→ TASK TO CARRY OUT:
Output the data word for word. Begin at its first line and end at the line with "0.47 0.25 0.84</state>".

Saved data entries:
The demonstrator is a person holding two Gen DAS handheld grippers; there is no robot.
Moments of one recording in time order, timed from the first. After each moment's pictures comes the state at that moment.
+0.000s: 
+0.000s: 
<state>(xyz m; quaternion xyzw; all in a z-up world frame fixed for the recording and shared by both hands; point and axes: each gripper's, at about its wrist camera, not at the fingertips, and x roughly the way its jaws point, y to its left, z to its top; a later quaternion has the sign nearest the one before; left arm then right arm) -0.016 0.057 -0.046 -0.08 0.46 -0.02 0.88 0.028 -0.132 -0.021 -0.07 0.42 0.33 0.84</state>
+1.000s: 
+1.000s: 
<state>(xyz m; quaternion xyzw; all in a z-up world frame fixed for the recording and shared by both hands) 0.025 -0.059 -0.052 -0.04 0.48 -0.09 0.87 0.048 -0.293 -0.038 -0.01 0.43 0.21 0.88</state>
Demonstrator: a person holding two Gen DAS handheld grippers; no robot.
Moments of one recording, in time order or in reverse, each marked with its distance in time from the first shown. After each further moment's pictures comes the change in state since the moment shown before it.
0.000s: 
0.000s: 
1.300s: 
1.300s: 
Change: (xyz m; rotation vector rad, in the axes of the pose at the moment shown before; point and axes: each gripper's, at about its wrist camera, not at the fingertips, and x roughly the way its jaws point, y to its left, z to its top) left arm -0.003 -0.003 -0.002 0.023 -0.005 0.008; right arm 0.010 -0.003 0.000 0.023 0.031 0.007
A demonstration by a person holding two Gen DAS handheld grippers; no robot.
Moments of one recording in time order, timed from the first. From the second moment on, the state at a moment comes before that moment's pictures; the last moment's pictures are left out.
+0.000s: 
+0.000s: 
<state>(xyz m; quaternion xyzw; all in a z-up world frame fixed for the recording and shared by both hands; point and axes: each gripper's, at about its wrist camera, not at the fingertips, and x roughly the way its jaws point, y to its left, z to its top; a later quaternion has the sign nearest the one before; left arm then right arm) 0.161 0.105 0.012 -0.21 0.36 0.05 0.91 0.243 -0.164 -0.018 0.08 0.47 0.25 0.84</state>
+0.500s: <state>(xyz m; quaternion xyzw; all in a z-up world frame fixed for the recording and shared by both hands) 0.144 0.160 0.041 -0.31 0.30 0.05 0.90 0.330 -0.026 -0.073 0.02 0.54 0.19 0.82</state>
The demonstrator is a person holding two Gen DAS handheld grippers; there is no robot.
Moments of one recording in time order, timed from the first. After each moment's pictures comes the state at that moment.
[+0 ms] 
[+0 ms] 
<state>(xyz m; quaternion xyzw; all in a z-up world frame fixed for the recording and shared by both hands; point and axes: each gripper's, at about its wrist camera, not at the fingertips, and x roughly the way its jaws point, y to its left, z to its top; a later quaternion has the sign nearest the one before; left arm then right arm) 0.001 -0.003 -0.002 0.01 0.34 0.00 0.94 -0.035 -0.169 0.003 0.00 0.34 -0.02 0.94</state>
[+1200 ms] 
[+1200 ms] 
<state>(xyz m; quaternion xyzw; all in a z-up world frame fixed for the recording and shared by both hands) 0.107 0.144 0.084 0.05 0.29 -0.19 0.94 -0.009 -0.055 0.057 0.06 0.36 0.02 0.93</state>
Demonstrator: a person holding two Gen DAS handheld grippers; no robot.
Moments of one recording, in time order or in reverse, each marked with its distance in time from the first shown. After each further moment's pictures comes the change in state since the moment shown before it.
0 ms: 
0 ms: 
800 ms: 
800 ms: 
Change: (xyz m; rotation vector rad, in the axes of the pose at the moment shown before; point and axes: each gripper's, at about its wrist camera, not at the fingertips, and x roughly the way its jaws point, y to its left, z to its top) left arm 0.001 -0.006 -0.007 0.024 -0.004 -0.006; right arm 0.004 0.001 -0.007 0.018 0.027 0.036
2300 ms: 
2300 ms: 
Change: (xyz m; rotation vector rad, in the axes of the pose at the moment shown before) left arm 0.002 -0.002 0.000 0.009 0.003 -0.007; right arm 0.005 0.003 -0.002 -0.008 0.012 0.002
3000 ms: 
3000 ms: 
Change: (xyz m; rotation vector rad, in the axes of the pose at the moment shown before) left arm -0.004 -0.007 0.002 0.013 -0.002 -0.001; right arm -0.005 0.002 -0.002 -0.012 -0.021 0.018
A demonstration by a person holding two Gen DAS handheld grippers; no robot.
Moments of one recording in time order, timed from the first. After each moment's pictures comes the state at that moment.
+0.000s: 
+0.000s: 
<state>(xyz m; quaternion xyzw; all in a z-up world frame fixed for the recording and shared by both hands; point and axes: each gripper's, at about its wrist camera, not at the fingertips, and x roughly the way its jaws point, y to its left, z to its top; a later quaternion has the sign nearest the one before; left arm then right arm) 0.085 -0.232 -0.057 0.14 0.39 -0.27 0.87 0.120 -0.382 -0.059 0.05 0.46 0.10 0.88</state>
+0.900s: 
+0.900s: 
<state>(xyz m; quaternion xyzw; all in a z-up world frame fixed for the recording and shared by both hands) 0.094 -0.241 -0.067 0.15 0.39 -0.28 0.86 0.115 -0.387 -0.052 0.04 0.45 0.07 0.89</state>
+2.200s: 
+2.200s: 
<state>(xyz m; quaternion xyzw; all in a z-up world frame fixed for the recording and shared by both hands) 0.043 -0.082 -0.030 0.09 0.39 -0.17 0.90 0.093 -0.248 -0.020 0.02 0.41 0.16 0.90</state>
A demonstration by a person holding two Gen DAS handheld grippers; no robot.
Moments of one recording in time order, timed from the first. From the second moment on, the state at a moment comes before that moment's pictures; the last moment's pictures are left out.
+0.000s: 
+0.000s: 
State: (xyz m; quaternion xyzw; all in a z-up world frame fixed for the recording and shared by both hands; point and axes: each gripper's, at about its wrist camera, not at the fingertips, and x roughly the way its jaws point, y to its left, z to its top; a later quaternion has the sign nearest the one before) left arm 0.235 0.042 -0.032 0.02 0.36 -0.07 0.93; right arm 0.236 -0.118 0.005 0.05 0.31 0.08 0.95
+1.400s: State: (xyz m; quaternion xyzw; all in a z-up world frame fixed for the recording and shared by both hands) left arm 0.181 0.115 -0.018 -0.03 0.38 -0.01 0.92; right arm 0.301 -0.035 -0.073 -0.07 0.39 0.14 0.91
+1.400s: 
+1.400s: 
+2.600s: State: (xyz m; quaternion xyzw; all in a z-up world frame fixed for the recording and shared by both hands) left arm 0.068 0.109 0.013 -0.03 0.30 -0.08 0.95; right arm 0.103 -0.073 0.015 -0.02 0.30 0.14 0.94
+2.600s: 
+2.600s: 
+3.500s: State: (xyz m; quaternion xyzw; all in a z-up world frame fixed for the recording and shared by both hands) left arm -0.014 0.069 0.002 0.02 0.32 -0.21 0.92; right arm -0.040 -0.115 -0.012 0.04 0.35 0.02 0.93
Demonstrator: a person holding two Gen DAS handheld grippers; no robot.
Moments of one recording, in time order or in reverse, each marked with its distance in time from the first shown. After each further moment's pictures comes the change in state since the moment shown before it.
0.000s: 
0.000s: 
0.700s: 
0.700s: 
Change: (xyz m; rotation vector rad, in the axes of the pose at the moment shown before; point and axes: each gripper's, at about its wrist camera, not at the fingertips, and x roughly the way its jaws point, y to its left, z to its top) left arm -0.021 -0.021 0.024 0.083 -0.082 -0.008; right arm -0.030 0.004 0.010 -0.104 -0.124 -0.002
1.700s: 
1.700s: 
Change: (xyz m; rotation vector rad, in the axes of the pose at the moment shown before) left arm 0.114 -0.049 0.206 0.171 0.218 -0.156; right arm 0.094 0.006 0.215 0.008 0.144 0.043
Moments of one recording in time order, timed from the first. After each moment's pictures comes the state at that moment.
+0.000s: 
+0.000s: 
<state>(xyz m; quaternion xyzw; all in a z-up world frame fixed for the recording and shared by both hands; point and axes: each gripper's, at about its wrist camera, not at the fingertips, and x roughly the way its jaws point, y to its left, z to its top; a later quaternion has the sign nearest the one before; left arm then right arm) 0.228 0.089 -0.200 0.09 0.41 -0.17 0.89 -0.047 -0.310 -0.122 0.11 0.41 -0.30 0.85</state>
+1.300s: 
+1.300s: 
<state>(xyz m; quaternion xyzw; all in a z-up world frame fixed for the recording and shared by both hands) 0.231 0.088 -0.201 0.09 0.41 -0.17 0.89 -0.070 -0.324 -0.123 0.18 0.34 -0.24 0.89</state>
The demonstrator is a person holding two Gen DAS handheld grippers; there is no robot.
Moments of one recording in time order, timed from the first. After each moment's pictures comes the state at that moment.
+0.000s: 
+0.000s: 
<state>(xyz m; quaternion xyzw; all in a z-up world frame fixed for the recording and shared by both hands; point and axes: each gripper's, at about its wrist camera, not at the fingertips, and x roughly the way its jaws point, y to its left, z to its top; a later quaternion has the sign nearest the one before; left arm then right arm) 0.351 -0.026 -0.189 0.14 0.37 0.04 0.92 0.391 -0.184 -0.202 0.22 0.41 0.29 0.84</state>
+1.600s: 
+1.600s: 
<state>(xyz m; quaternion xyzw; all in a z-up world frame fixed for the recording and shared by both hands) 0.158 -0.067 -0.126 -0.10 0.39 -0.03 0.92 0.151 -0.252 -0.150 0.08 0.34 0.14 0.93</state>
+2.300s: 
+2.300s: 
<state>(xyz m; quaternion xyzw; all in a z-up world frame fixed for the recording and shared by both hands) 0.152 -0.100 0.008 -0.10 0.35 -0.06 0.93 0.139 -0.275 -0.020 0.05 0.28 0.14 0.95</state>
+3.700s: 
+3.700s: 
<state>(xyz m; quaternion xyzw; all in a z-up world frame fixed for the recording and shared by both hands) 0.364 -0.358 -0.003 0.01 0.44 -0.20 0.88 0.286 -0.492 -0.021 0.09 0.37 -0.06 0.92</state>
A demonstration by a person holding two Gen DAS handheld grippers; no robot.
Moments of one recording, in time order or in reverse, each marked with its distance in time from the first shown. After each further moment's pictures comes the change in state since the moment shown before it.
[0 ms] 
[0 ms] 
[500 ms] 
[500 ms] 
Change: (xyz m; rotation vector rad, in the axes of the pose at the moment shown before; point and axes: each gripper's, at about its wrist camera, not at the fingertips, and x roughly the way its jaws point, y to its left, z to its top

→ WRITTEN ANSWER:
The demonstrator is a person holding two Gen DAS handheld grippers; there is no robot.
Moments of one recording in time order, timed from the first. After each moment's pictures comes the state at that moment.
+0.000s: 
+0.000s: 
<state>(xyz m; quaternion xyzw; all in a z-up world frame fixed for the recording and shared by both hands; point and axes: each gripper's, at about its wrist camera, not at the fingertips, and x roughly the way its jaws point, y to its left, z to its top; a later quaternion has the sign nearest the one before; left arm then right arm) -0.016 0.057 -0.046 -0.08 0.46 -0.02 0.88 0.028 -0.132 -0.021 -0.07 0.42 0.33 0.84</state>
+1.000s: 
+1.000s: 
<state>(xyz m; quaternion xyzw; all in a z-up world frame fixed for the recording and shared by both hands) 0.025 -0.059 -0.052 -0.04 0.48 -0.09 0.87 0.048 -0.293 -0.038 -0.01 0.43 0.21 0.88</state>
Demonstrator: a person holding two Gen DAS handheld grippers; no robot.
Moments of one recording, in time order or in reverse, each marked with its distance in time from the first shown. After each further moment's pictures comes the change in state since the moment shown before it.
0.000s: 
0.000s: 
1.300s: 
1.300s: 
Change: (xyz m; rotation vector rad, in the axes of the pose at the moment shown before; point and axes: each gripper's, at about its wrist camera, not at the fingertips, and x roughly the way its jaws point, y to its left, z to its top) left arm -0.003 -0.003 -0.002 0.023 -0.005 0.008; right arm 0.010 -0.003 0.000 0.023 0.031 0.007
A demonstration by a person holding two Gen DAS handheld grippers; no robot.
Moments of one recording in time order, timed from the first. From the second moment on, the state at a moment comes before that moment's pictures; the last moment's pictures are left out.
+0.000s: 
+0.000s: 
<state>(xyz m; quaternion xyzw; all in a z-up world frame fixed for the recording and shared by both hands; point and axes: each gripper's, at about its wrist camera, not at the fingertips, and x roughly the way its jaws point, y to its left, z to its top; a later quaternion has the sign nearest the one before; left arm then right arm) 0.161 0.105 0.012 -0.21 0.36 0.05 0.91 0.243 -0.164 -0.018 0.08 0.47 0.25 0.84</state>

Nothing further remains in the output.